## About this exercise
Please copy every line from the records below that contains the string "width".

★ ★ ★ ★ ★ ★ ★

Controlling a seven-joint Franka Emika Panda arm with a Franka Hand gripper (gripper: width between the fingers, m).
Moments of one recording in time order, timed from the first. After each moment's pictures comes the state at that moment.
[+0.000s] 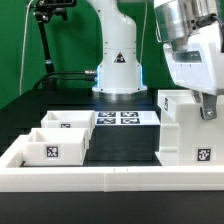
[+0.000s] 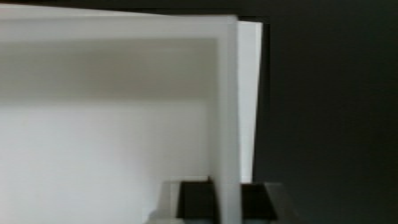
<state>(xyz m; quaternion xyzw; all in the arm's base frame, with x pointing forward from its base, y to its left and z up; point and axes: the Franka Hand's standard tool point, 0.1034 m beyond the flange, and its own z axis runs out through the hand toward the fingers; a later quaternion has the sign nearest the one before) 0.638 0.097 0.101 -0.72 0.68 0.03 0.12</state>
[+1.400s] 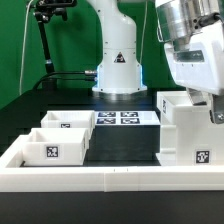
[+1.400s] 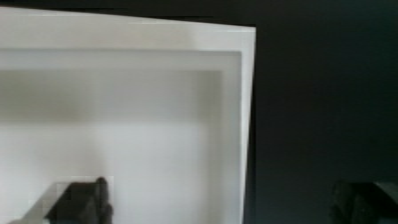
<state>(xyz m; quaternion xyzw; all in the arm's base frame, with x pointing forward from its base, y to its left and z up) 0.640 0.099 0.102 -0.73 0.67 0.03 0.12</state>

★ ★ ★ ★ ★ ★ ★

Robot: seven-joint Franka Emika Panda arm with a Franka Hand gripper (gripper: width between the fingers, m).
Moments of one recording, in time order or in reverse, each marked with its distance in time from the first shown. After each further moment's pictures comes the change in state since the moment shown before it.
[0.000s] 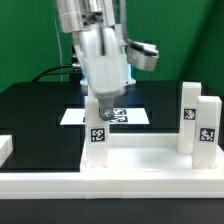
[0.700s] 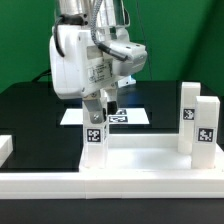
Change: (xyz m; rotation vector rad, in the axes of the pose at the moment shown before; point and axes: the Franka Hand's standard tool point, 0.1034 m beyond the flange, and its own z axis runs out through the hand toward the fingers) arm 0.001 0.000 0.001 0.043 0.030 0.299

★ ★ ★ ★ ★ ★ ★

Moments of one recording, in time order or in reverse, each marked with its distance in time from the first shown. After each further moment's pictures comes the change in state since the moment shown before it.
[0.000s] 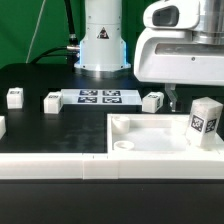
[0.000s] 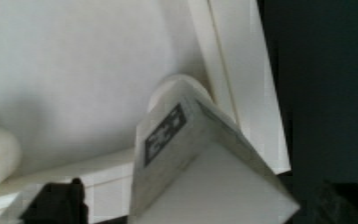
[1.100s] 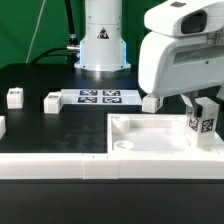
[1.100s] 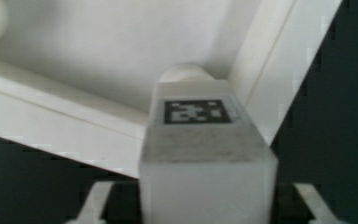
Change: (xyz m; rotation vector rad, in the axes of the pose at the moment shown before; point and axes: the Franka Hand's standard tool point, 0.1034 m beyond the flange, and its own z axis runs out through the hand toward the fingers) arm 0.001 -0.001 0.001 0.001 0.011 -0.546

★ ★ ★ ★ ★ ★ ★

## Final answer
Controlling a seven-joint Franka Emika Panda arm with a Franka Hand gripper (gripper: width between the fingers, m).
Robot: seven-joint Franka Emika Panda arm with a Franka Hand gripper (gripper: width between the fingers, m).

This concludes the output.